* WORK REQUIRED:
Return all of the entries exactly, but do not include the pictures.
[[ RECORD EXTRACTS, beginning ]]
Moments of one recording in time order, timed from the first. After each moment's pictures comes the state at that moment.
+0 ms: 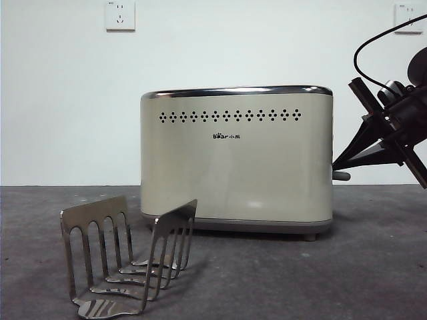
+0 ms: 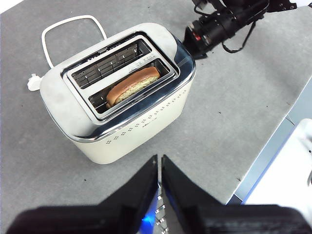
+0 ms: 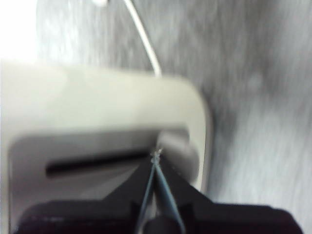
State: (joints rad) left arm -0.73 1.35 1.93 -1.32 0.06 0.01; right arm -0.02 1.76 1.05 -0.27 -0.82 0.39
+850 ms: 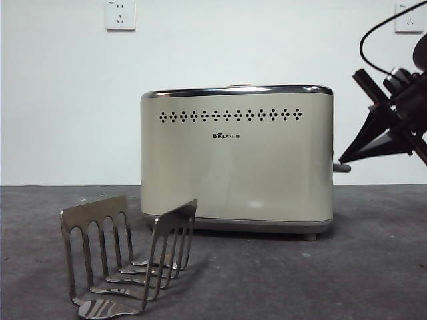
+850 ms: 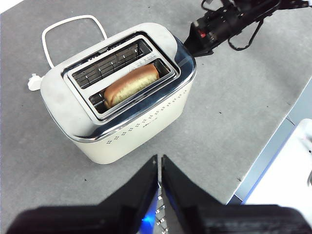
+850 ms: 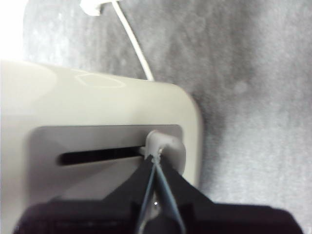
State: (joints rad) left arm -0.73 1.35 1.93 -1.32 0.06 0.01; right arm -0.02 1.67 1.03 -0.30 -0.78 0.40
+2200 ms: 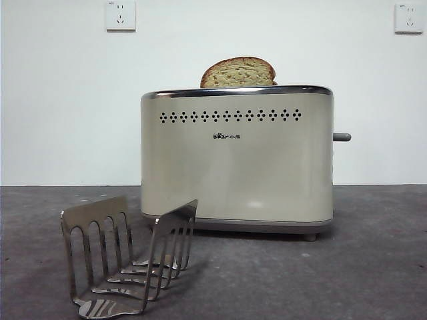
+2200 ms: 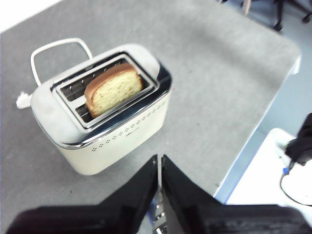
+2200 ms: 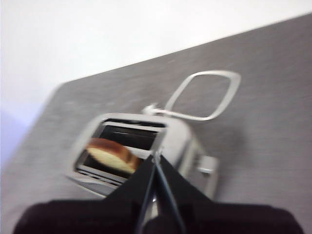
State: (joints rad) left arm -0.73 1.23 1.93 -1.32 0.13 0.00; right arm -0.02 0.97 1.35 -0.83 -0.44 0.25
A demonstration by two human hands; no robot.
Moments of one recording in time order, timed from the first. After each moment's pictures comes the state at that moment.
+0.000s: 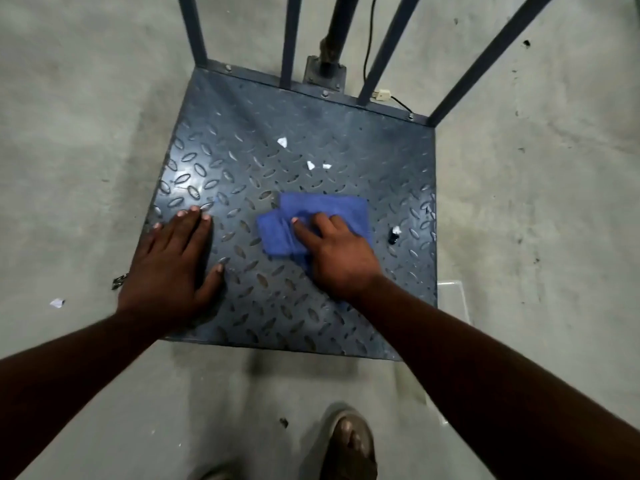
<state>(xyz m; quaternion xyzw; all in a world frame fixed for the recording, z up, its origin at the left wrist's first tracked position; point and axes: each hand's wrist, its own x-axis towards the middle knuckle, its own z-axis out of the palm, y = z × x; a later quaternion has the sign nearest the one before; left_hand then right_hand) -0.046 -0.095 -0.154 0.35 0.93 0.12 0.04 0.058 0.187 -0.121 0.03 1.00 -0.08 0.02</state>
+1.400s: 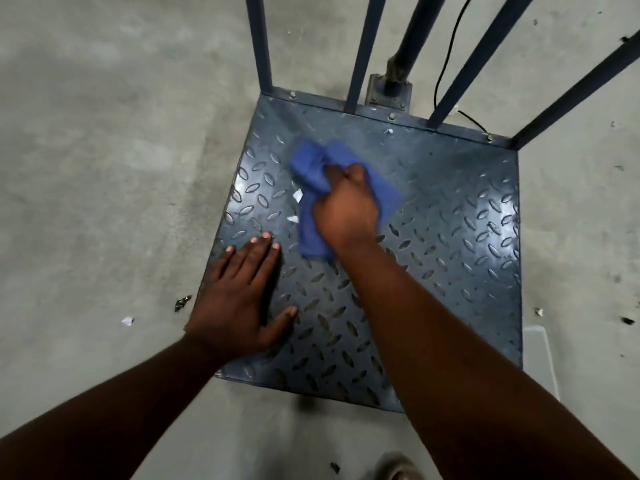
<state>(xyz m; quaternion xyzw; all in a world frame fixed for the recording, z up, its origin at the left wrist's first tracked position) -0.063 -0.090 -0.157 0.38 0.92 0.09 0.04 -0.106 0.142 -0.129 0.24 0.92 -0.30 -0.05</state>
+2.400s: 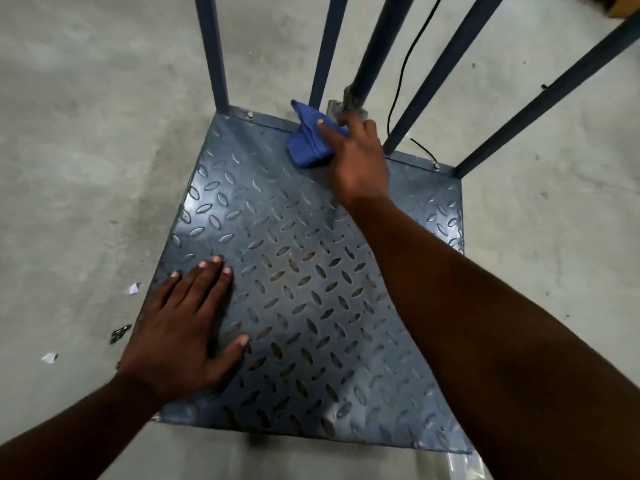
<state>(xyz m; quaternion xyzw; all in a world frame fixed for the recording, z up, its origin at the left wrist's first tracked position) -0.062 -0.090 -0.161 0.39 0.92 0.10 0.03 -0.156 0.259 -0.102 0.12 0.98 -0.07 -0.13</state>
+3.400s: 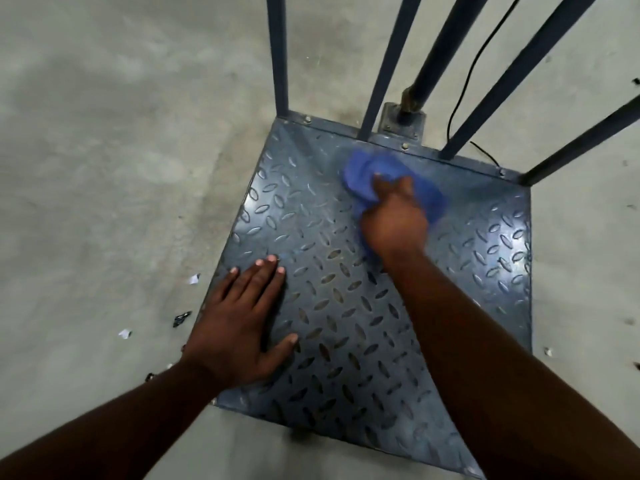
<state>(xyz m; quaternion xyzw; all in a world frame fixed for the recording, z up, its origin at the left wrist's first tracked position) -0.064 -0.090 -0.154 0.38 0.92 0.08 0.07 -0.130 0.220 -0.121 0.05 0.95 -0.27 0.12</state>
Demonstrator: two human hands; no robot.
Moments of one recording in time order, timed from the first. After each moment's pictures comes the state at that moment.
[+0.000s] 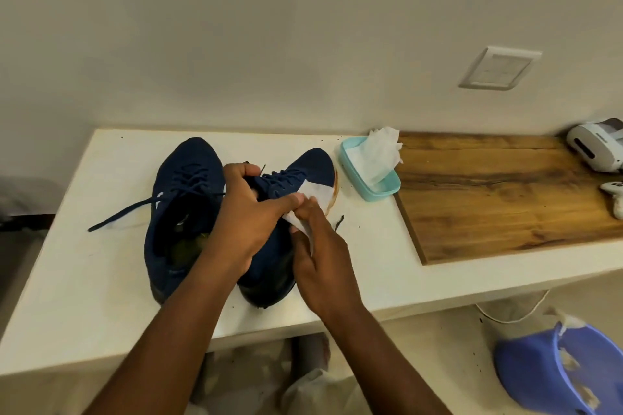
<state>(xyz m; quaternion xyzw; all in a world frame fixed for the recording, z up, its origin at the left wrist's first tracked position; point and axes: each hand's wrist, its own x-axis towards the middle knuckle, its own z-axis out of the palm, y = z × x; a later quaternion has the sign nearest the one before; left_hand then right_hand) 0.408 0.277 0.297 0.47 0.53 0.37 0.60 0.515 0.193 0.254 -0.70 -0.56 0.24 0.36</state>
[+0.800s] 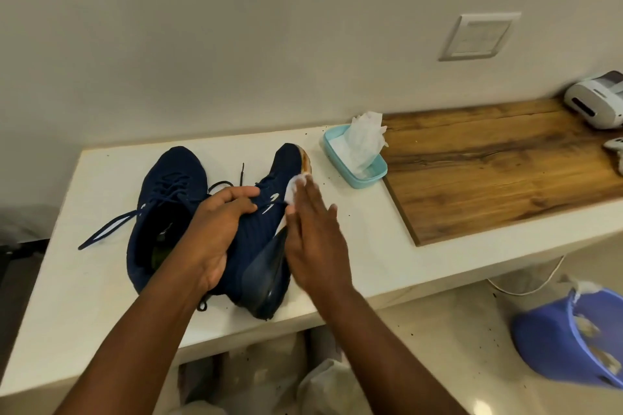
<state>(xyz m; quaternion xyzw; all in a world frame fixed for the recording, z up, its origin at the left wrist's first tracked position) 0.404 0.275 0.297 0.38 0.56 0.32 0.66 0.530 0.207 0.253 -0.75 -0.56 0.18 0.30</state>
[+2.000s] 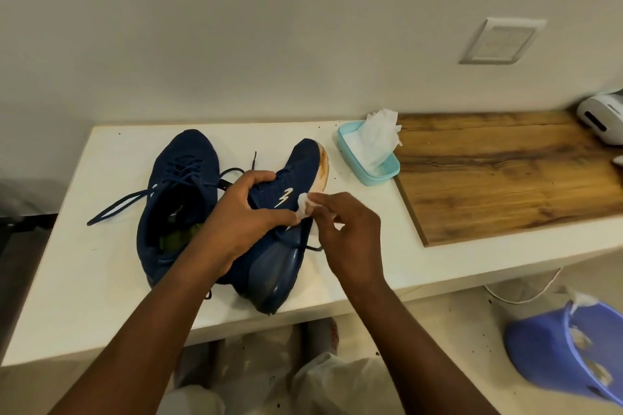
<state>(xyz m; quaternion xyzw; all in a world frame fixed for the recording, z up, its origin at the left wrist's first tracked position) 0.394 0.274 0.281 0.57 0.52 0.26 0.59 0.549 0.195 0.254 -0.72 -0.52 0.13 0.45</state>
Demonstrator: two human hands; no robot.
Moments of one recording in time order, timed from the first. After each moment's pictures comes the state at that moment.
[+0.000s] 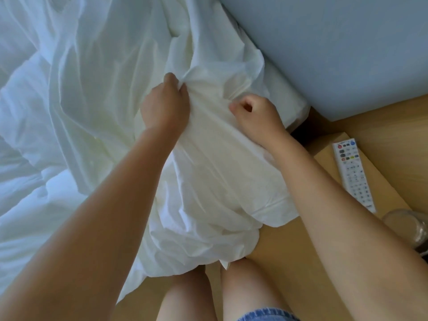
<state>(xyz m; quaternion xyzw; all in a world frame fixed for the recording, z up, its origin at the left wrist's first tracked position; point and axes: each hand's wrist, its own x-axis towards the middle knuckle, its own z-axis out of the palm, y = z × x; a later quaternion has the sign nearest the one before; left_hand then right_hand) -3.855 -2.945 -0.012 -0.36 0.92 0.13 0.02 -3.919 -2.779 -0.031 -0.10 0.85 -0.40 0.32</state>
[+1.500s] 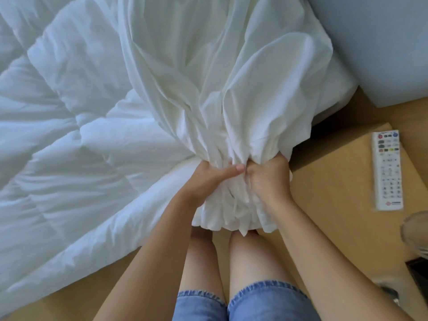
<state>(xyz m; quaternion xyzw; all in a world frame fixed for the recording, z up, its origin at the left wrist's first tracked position) -3.681 -2.866 -0.014 -0.44 0.50 0.73 0.17 -3.763 -2.757 -0.009 0.09 0.80 -0.47 0.37</state>
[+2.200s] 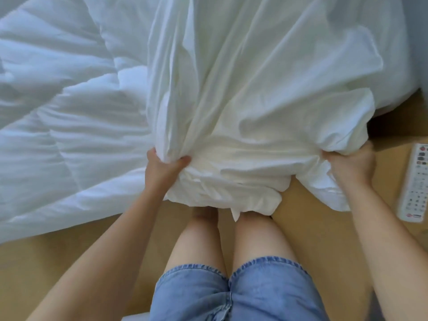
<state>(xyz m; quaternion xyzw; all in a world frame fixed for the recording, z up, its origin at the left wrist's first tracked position) -3.515 -2.921 -0.045 -0.72 0.54 0.44 0.08 -3.806 -2.691 -0.060 0.07 0.90 -0.32 0.29</state>
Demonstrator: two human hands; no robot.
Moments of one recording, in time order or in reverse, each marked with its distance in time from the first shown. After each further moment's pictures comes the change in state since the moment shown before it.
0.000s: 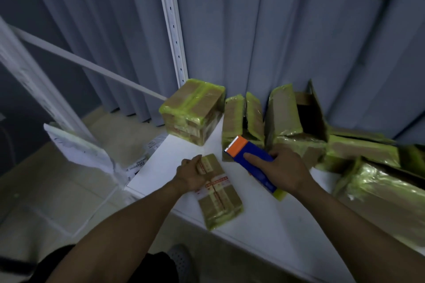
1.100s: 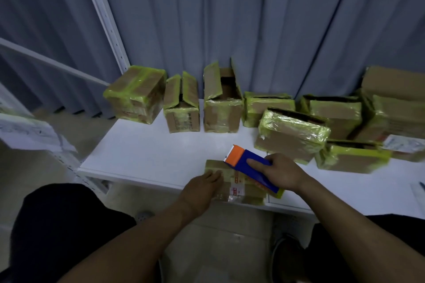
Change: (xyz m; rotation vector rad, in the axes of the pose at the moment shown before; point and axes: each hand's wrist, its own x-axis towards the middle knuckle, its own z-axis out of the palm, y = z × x) left_hand -0.207 0.089 0.151 0.582 -0.052 0.846; right_hand -0.166 0.137 -0.101 -0.184 -0.073 0.192
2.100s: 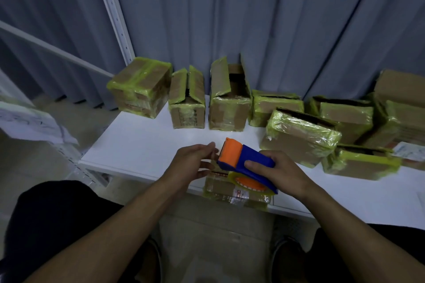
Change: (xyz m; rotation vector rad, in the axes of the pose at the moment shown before) left_hand -0.029 0.026 -0.158 -1.488 0.228 -0.653; right_hand -0.019 -0.033 0.005 0.350 -0.054 -0.301
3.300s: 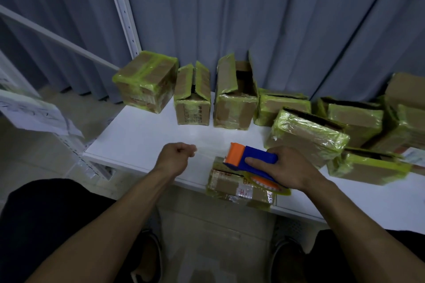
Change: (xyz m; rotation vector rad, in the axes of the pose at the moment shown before) left_hand 0.055 -0.038 -0.047 0.233 0.257 0.029; right_hand 0.021 -0.001 -0.012 -0.495 0.041 0.092
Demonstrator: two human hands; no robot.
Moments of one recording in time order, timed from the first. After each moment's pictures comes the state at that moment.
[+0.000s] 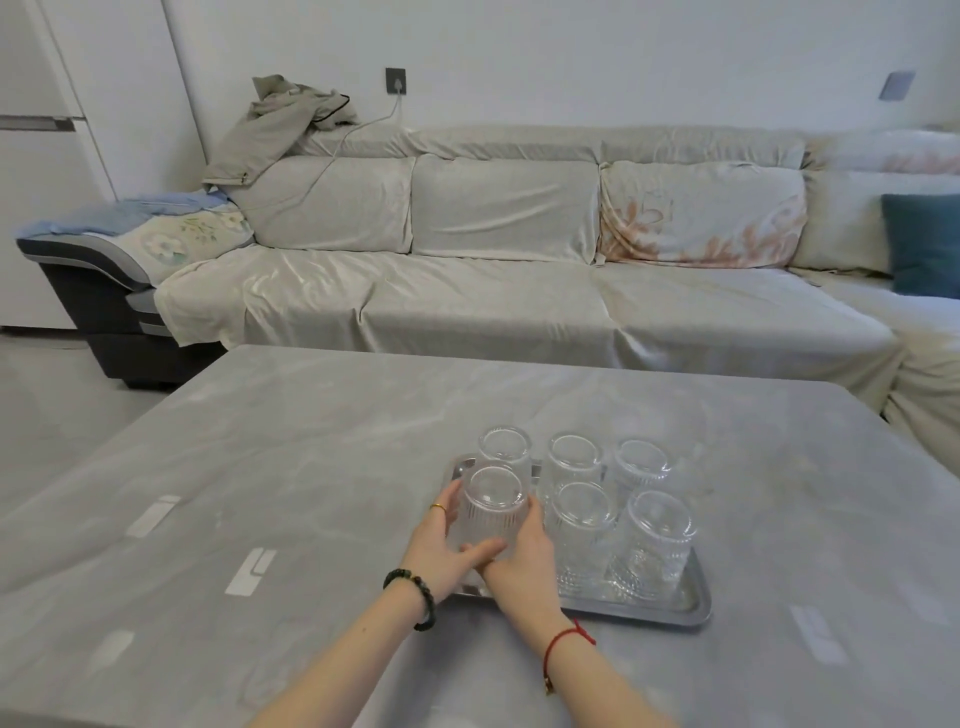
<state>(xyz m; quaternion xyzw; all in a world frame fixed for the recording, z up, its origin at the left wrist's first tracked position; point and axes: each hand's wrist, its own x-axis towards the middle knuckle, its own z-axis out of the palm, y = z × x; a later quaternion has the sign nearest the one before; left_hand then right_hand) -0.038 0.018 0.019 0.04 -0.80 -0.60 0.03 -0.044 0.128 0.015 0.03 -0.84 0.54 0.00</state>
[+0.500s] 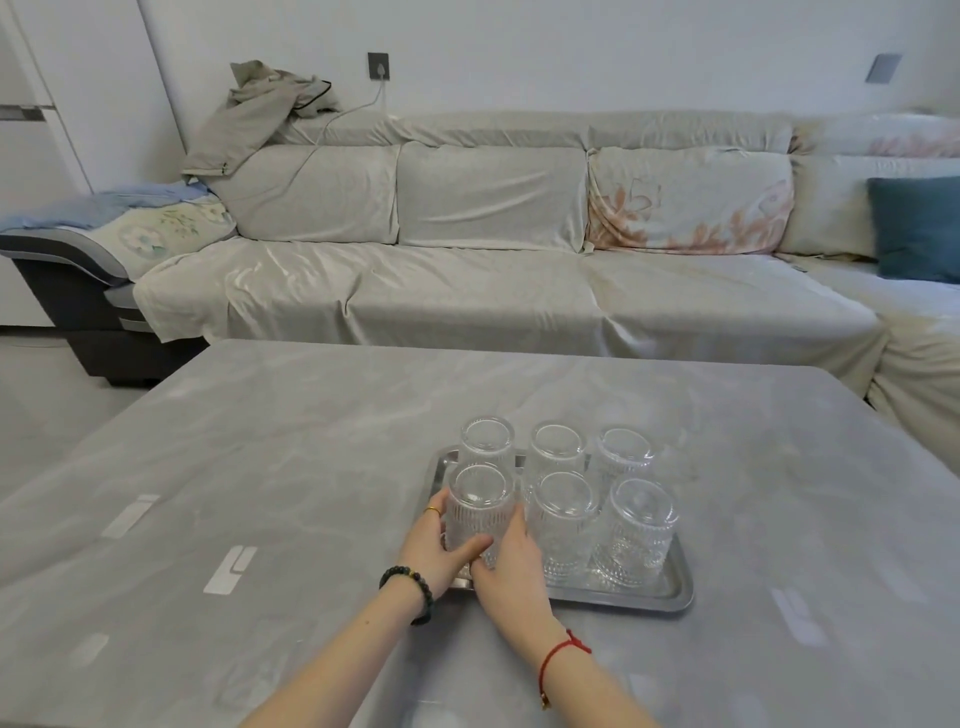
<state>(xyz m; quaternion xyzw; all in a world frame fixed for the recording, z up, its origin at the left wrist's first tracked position) -0.048 0.025 0.001 0.06 -0.82 -0.57 -0.01 -0.035 0.137 0.015 0.03 -0.88 0.48 -0.04</state>
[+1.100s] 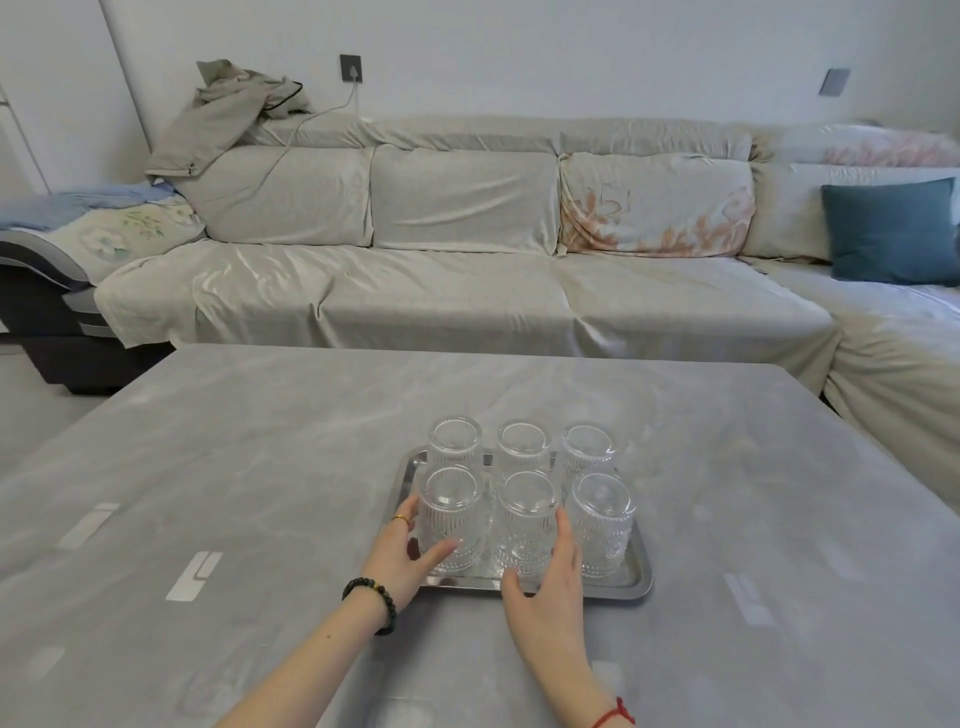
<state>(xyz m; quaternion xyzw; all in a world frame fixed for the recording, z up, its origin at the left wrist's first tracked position) -0.037 0.029 0.000 0.05 -0.83 -0.55 0.01 0.003 0.194 0.016 0.00 -0.83 0.56 0.10</state>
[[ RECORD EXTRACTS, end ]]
* EXPECTED ANSWER:
Moments of one recording in time order, timed from the first. After each moment's pictures comes the state at that moment.
+0 ms: 
+0 ms: 
+0 ms: 
State: (joints rad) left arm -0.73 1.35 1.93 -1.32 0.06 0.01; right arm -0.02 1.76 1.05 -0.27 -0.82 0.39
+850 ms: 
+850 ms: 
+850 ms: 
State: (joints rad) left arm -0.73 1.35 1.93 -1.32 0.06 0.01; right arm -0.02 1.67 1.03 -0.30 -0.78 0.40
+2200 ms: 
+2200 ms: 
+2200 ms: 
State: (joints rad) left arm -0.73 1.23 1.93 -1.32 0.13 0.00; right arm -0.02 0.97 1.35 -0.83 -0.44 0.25
A demonstration by two human hands; no robot.
Moments of one recording in time order, timed from the first. After each moment's pictures comes the state at that moment.
+0.000s: 
<state>(xyz m; quaternion xyzw; all in a world frame fixed for the recording, z up, its origin at the left wrist's first tracked position; point and axes: each hand's wrist, its own x-axis towards the middle knuckle, its own z-axis out of the palm, y = z × x; a later quaternion has the sign nearest the one before; left_hand then right_hand) -0.046 -0.095 -0.154 0.35 0.93 0.12 0.04 0.058 0.187 -0.121 0.03 1.00 -0.08 0.02</state>
+1.400s: 
<state>(xyz m; quaternion xyzw; all in a world frame fixed for the recording, z up, its origin at the left wrist's first tracked position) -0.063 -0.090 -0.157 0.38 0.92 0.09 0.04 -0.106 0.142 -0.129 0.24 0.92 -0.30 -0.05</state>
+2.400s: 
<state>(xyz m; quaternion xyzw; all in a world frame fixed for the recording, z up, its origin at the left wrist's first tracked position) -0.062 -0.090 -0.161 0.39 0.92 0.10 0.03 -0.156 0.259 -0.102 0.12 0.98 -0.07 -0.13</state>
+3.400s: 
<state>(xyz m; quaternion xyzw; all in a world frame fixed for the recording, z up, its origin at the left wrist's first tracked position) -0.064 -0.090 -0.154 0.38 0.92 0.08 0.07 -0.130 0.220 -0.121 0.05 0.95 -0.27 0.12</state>
Demonstrator: two human hands; no robot.
Moments of one recording in time order, timed from the first. After each moment's pictures comes the state at that moment.
[+0.000s] 
<state>(xyz m; quaternion xyzw; all in a world frame fixed for the recording, z up, its origin at the left wrist's first tracked position; point and axes: each hand's wrist, its own x-axis towards the middle knuckle, its own z-axis out of the palm, y = z × x; a later quaternion has the sign nearest the one before; left_hand then right_hand) 0.408 0.277 0.297 0.47 0.53 0.37 0.60 0.515 0.193 0.254 -0.70 -0.56 0.24 0.36</state>
[+0.800s] 
<state>(xyz m; quaternion xyzw; all in a world frame fixed for the recording, z up, its origin at the left wrist's first tracked position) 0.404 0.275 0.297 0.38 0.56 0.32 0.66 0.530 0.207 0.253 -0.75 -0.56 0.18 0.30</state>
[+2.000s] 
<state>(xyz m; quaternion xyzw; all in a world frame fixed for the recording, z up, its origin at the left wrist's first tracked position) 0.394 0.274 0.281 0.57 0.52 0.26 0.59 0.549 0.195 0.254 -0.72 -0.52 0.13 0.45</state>
Demonstrator: two human hands; no robot.
Moments of one recording in time order, timed from the first. After each moment's pictures comes the state at that moment.
[+0.000s] 
<state>(xyz m; quaternion xyzw; all in a world frame fixed for the recording, z up, its origin at the left wrist's first tracked position; point and axes: each hand's wrist, its own x-axis towards the middle knuckle, its own z-axis out of the palm, y = z × x; a later quaternion has the sign nearest the one before; left_hand then right_hand) -3.855 -2.945 -0.012 -0.36 0.92 0.13 0.02 -3.919 -2.779 -0.031 -0.10 0.85 -0.40 0.32</state>
[+1.500s] 
<state>(xyz m; quaternion xyzw; all in a world frame fixed for the recording, z up, its origin at the left wrist's first tracked position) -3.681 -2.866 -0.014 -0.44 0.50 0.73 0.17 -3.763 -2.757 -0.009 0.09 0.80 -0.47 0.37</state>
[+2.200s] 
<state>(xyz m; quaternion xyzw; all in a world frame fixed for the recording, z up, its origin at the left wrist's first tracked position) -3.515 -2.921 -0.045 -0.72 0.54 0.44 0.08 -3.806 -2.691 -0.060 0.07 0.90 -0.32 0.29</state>
Demonstrator: two human hands; no robot.
Moments of one recording, in time order or in reverse, each marked with its distance in time from the first shown. After each further moment's pictures comes the change in state since the moment shown before it.
0.000s: 
1.100s: 
Change: (xyz m; rotation vector rad, in the axes of the pose at the moment shown before; point and axes: each hand's wrist, its own x-axis towards the middle knuckle, its own z-axis out of the palm, y = z × x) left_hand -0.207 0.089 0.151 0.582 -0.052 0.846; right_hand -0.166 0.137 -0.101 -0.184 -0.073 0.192
2.100s: 
Change: (xyz m; rotation vector rad, in the axes of the pose at the moment shown before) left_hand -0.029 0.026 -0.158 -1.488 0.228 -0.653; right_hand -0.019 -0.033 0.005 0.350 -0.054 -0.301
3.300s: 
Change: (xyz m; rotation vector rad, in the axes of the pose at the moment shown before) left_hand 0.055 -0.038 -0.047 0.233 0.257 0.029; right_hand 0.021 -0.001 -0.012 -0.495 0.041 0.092
Demonstrator: two human hands; no robot.
Moments of one recording in time order, timed from the first. After each moment's pictures comes the state at that moment.
[+0.000s] 
<state>(xyz m; quaternion xyzw; all in a world frame fixed for the recording, z up, its origin at the left wrist's first tracked position; point and axes: each hand's wrist, its own x-axis towards the middle knuckle, its own z-axis out of the palm, y = z × x; a later quaternion has the sign nearest the one before; left_hand then right_hand) -0.038 0.018 0.019 0.04 -0.80 -0.60 0.03 -0.044 0.128 0.015 0.03 -0.84 0.54 0.00</state>
[+0.500s] 
<state>(xyz m; quaternion xyzw; all in a world frame fixed for the recording, z up, its origin at the left wrist's first tracked position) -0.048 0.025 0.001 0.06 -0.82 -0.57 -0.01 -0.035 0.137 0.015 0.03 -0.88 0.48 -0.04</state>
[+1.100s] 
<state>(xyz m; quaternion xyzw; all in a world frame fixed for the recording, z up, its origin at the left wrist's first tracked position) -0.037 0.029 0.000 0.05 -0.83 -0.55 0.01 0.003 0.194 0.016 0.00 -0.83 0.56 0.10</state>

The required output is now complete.